▸ Exercise directions
Write out the entries below once more, exactly, with the pictures left out.
*** Information provided Section Begins ***
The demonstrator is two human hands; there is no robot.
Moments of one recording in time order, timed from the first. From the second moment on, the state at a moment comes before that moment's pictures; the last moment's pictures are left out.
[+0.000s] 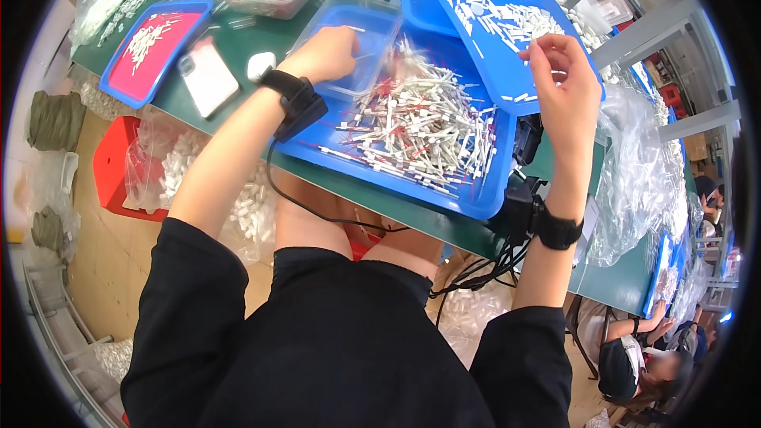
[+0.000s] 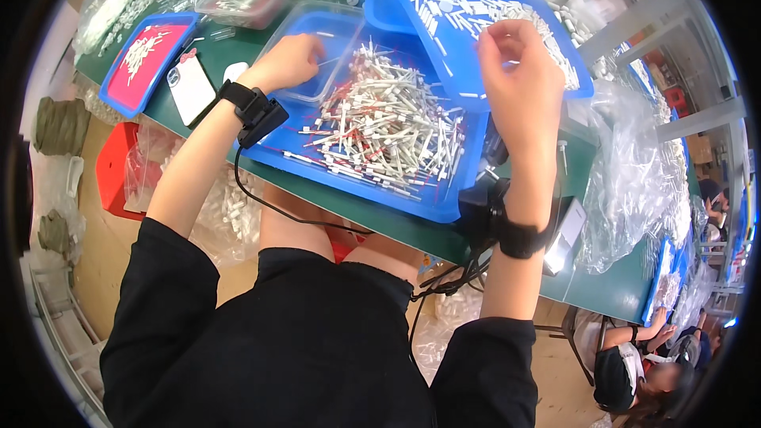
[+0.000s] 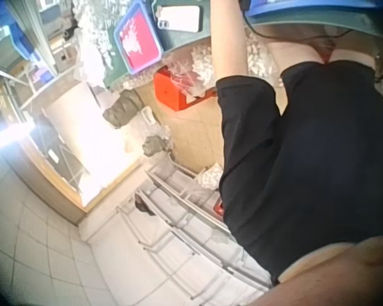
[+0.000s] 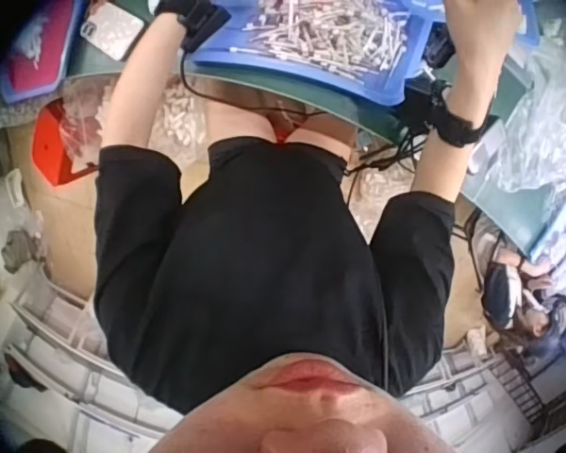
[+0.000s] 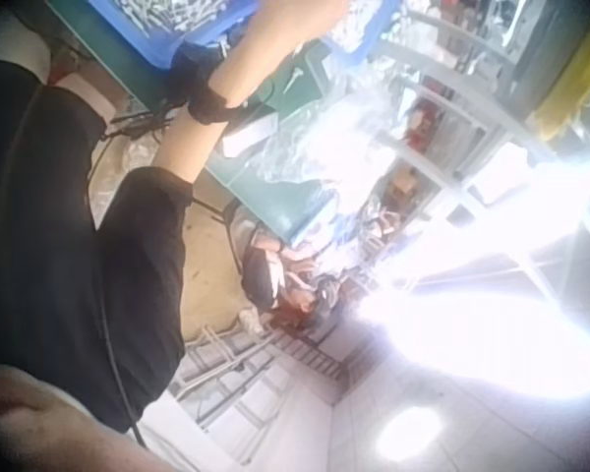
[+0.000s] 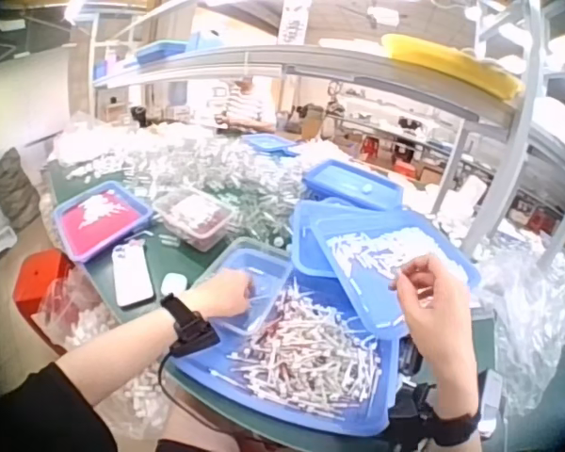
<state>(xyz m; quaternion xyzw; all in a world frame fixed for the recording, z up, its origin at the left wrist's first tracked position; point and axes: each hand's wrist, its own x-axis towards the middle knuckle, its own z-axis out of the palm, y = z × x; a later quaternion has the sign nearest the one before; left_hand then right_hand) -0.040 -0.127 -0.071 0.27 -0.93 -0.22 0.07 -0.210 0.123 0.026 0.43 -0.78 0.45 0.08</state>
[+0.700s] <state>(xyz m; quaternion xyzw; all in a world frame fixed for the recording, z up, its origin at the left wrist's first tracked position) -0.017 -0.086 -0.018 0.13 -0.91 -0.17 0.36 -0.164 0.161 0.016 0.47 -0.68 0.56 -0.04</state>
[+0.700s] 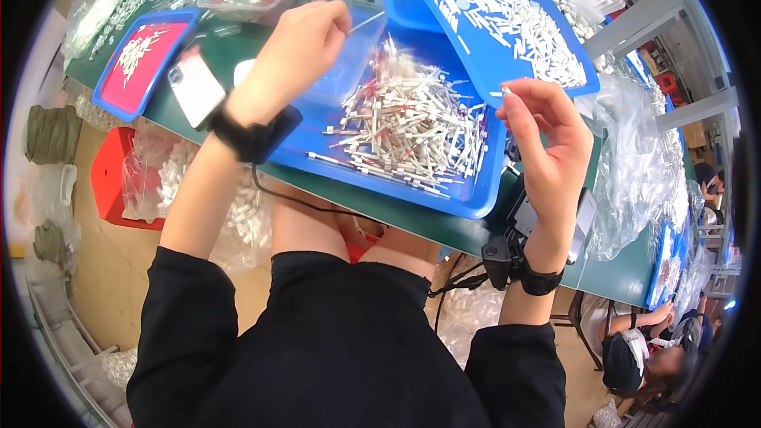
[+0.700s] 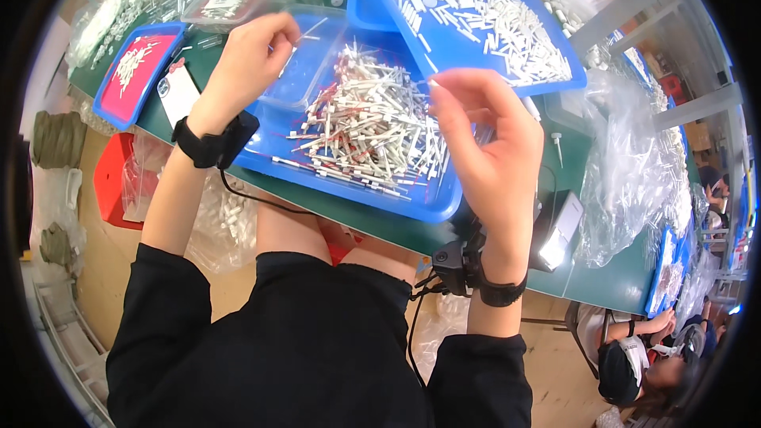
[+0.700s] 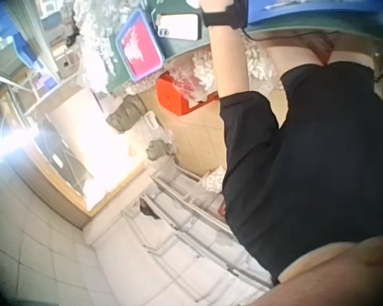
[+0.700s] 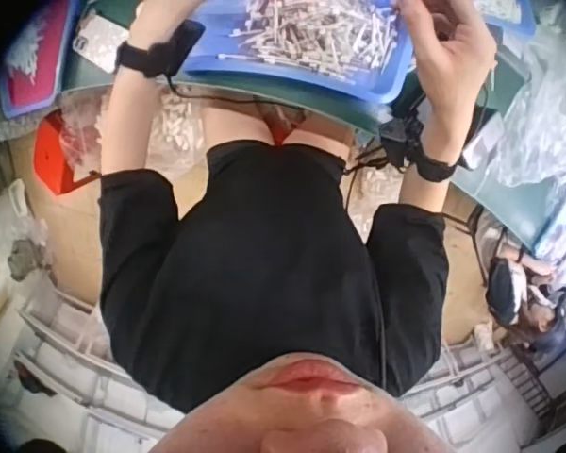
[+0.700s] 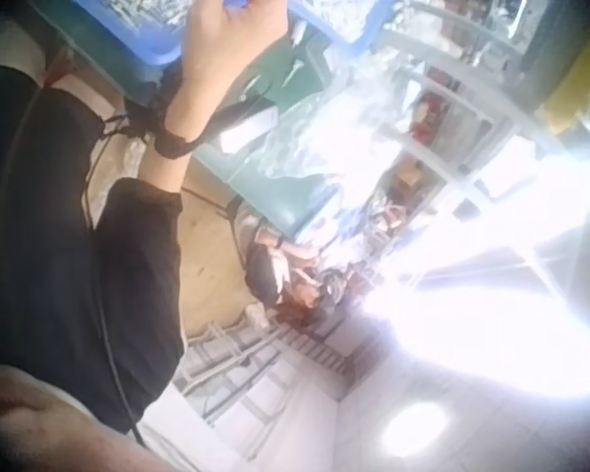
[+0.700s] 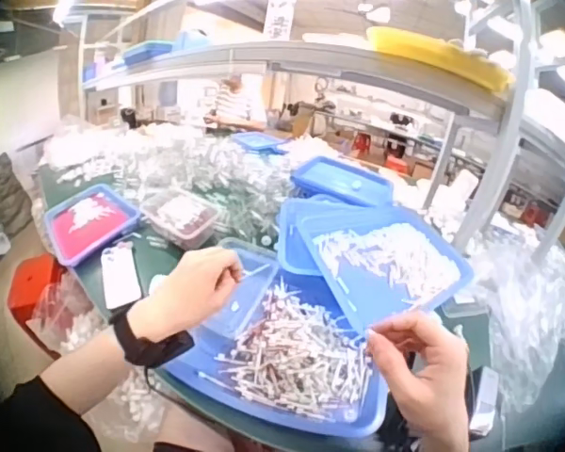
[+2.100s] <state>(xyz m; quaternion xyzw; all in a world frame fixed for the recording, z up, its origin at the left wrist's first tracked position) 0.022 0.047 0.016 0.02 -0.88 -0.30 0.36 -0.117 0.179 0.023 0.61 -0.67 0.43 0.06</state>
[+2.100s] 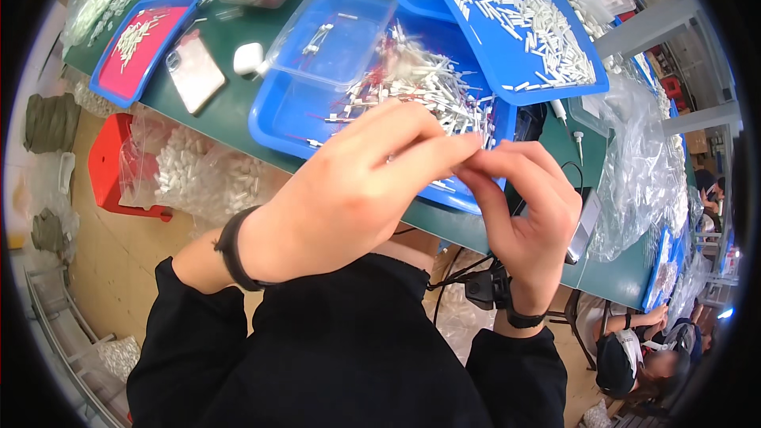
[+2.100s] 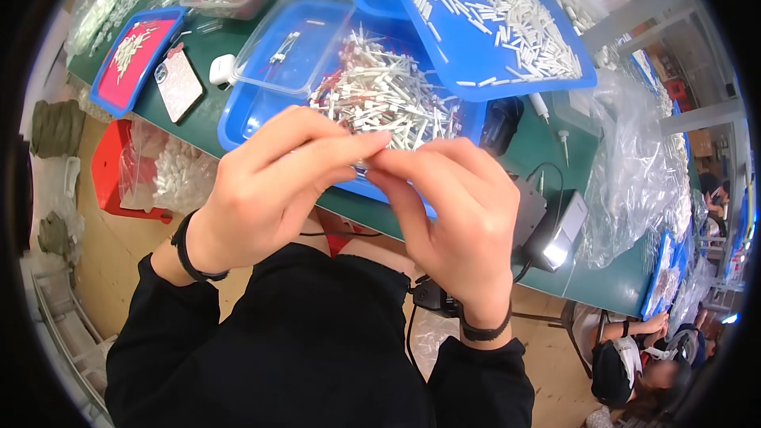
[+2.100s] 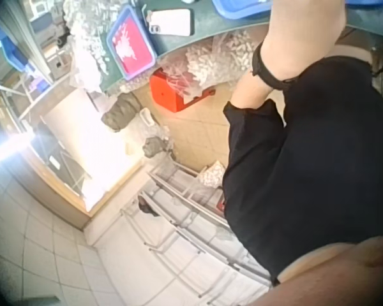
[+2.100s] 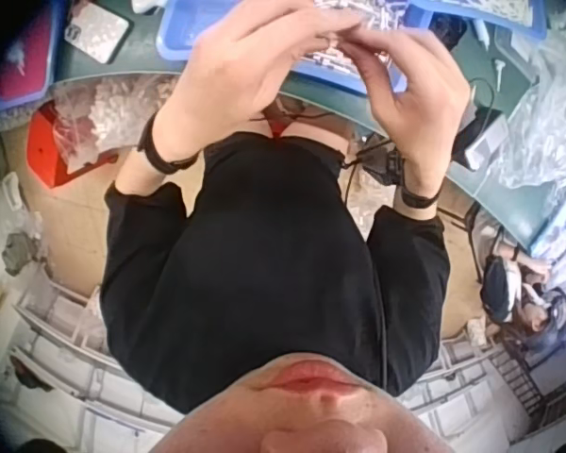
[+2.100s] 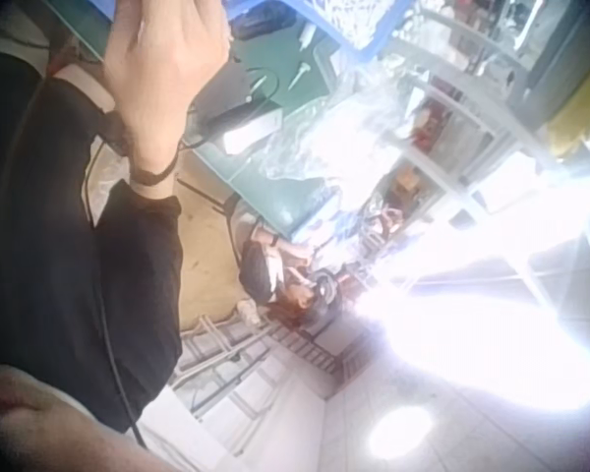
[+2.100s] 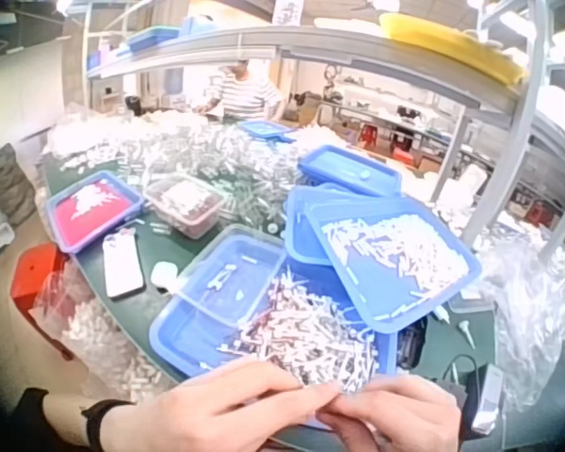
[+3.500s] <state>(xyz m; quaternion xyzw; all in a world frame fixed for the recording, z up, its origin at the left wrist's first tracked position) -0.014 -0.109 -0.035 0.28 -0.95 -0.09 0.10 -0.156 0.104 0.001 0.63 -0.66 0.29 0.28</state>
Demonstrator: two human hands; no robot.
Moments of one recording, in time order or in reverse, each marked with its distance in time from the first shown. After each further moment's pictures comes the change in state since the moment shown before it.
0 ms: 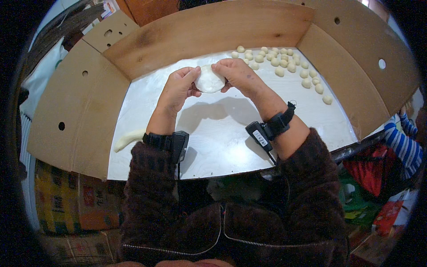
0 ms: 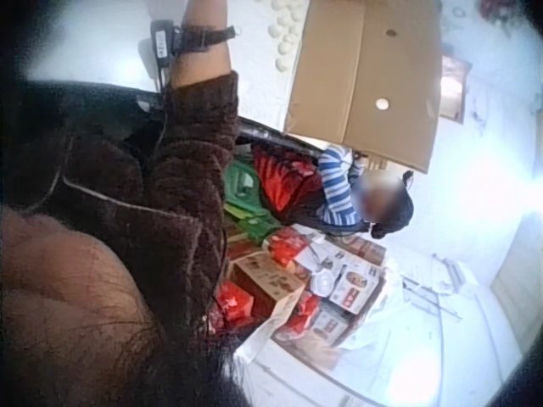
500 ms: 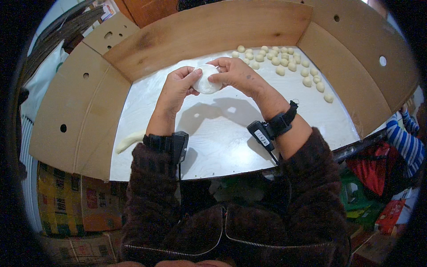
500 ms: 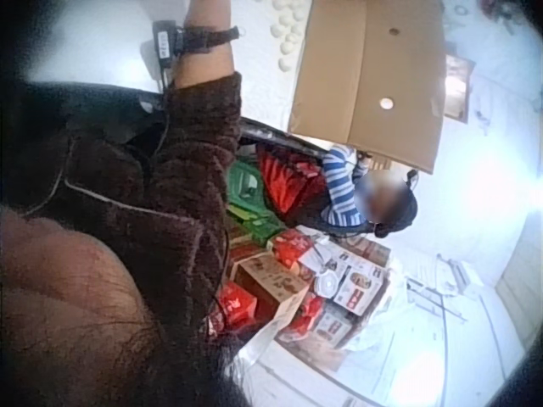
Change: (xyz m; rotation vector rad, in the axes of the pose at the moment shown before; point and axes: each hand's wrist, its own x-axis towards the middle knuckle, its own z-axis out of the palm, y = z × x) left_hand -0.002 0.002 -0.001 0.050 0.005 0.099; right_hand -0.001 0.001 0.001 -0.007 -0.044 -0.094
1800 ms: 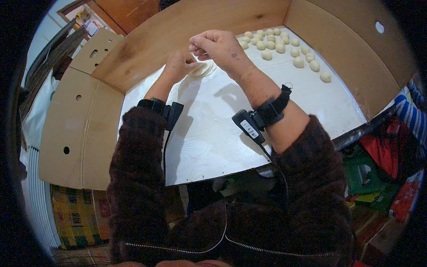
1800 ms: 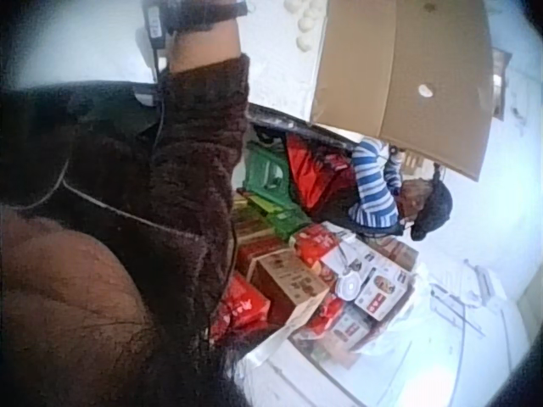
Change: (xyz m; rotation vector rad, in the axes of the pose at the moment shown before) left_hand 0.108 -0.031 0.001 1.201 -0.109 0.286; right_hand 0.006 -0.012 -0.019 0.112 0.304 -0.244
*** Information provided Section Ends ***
▸ Written response
The demonstrator is two human hands; there is no robot.
Moments of one recording in time order, timed from the first. From the second moment on, the state at a moment comes before that moment's pictures; the last moment's pictures are left out.
[+0.000s] 
[+0.000s] 
[+0.000s] 
[+0.000s] 
[+0.000s] 
[+0.000s] 
<state>(xyz m; quaternion xyzw; all in a world frame fixed for the recording, z up, its origin at the left wrist's first tracked position; point and axes: each hand's wrist, its own x-axis towards the middle knuckle, its own z-axis out of the palm, y = z × x; a later quaternion has the sign nearest the one before; left_hand then right_hand) -0.040 -0.127 -0.071 0.27 -0.93 -0.22 0.07 -0.210 0.123 0.026 0.43 -0.78 0.45 0.08</state>
[+0.700s] <state>(xyz m; quaternion xyzw; all in a world frame fixed for the recording, z up, its origin at the left wrist's first tracked position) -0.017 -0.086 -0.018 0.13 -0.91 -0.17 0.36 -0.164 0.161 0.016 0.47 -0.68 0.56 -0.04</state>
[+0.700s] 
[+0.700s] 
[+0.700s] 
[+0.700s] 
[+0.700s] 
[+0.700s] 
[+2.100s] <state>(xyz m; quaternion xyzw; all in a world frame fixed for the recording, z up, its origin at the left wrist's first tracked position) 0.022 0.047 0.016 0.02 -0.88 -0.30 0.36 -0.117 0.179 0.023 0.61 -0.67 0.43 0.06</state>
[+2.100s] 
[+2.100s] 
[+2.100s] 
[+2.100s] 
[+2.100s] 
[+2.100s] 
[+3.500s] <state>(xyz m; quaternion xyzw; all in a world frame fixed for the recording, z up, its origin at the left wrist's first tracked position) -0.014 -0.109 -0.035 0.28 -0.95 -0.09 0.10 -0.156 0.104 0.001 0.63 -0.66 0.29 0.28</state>
Demonstrator: two human hands; no robot.
Moments of one recording, in time order or in reverse, each marked with its distance in time from the first shown. After each further moment's pictures comes the change in state since the moment shown before it.
0 ms: 
0 ms: 
500 ms: 
500 ms: 
Change: (xyz m; rotation vector rad, in the axes of the pose at the moment shown before; point and axes: each hand's wrist, its own x-axis towards the middle knuckle, its own z-axis out of the palm, y = z × x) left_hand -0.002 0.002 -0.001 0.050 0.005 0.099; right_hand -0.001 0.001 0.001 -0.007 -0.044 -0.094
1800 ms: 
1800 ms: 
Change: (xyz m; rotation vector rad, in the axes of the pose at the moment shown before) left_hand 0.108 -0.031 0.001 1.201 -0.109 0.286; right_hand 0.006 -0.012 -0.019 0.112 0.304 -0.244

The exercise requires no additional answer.